Answer:
1. y-intercept is -1.
2. Exponential form is [tex]0.80^{4}=0.4096[/tex].
3. 2.875
4. y = 0.873
Step-by-step explanation:
1. We have the function [tex]f(x) = -32 \times 2^{x-3} +3[/tex].
Now as we know that y-intercept is the point where the line cuts y-axis i.e. x=0.
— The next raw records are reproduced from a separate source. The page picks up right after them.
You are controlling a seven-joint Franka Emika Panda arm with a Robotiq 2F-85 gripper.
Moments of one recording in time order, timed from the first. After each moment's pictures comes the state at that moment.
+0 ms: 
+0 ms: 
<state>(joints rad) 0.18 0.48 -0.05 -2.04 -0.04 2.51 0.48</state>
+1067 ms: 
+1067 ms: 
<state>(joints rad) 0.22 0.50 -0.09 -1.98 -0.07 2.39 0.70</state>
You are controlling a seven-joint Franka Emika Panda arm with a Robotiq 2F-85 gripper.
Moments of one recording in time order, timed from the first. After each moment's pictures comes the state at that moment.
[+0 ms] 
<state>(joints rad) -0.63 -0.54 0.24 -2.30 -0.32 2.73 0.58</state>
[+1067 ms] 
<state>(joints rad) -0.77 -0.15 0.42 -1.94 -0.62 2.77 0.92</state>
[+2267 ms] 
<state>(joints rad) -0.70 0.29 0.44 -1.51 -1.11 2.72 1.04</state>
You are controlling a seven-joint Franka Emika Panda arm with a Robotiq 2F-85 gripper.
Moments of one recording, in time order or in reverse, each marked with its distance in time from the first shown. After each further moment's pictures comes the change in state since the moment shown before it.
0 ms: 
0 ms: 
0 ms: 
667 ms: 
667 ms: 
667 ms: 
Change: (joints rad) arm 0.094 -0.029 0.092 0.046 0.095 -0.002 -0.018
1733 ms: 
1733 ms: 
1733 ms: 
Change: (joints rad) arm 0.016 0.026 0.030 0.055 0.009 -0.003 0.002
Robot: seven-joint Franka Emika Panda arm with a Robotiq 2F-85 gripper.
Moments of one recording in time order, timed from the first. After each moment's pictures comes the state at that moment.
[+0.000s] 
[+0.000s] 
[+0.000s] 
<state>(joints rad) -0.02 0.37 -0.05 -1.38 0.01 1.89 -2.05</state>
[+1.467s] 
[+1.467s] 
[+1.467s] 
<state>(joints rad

So, x=0 in the [tex]f(x) = -32 \times 2^{x-3} +3[/tex] gives,
[tex]f(x) = -32 \times 2^{0-3} +3[/tex]
i.e. [tex]f(x) = \frac{-32}{2^{3}}+3[/tex]
i.e. [tex]f(x) = \frac{-32}{8}+3[/tex]
i.e. [tex]f(x) = -4+3[/tex]
i.e. [tex]f(x) = -1[/tex]
So, the y-intercept of this function is -1.
2. We have, [tex]4=\log_{0.80}{0.4096}[/tex]
As, [tex]a=\log_{b}c[/tex] implies [tex]b^{a}=c[/tex].
Therefore, [tex]4=\log_{0.80}0.4096[/tex] implies [tex]0.80^{4}=0.4096[/tex].
Hence, the exponential form is [tex]0.80^{4}=0.4096[/tex].
3. We have to find the value of log(750).
As no base is given, we assume the base to be 10.
So, [tex]\log_{10}750[/tex] = 2.875.
4. We have, [tex]y=\log_{40}{25}[/tex]
Again using, As, [tex]a=\log_{b}c[/tex] implies [tex]b^{a}=c[/tex].
We have, As, [tex]y=\log_{40}25[/tex] implies [tex]40^{y}=25[/tex]
i.e. [tex]y \times \log40 = \log25[/tex]
i.e. y = 0.87258905175
Rounding to nearest thousand gives y = 0.873.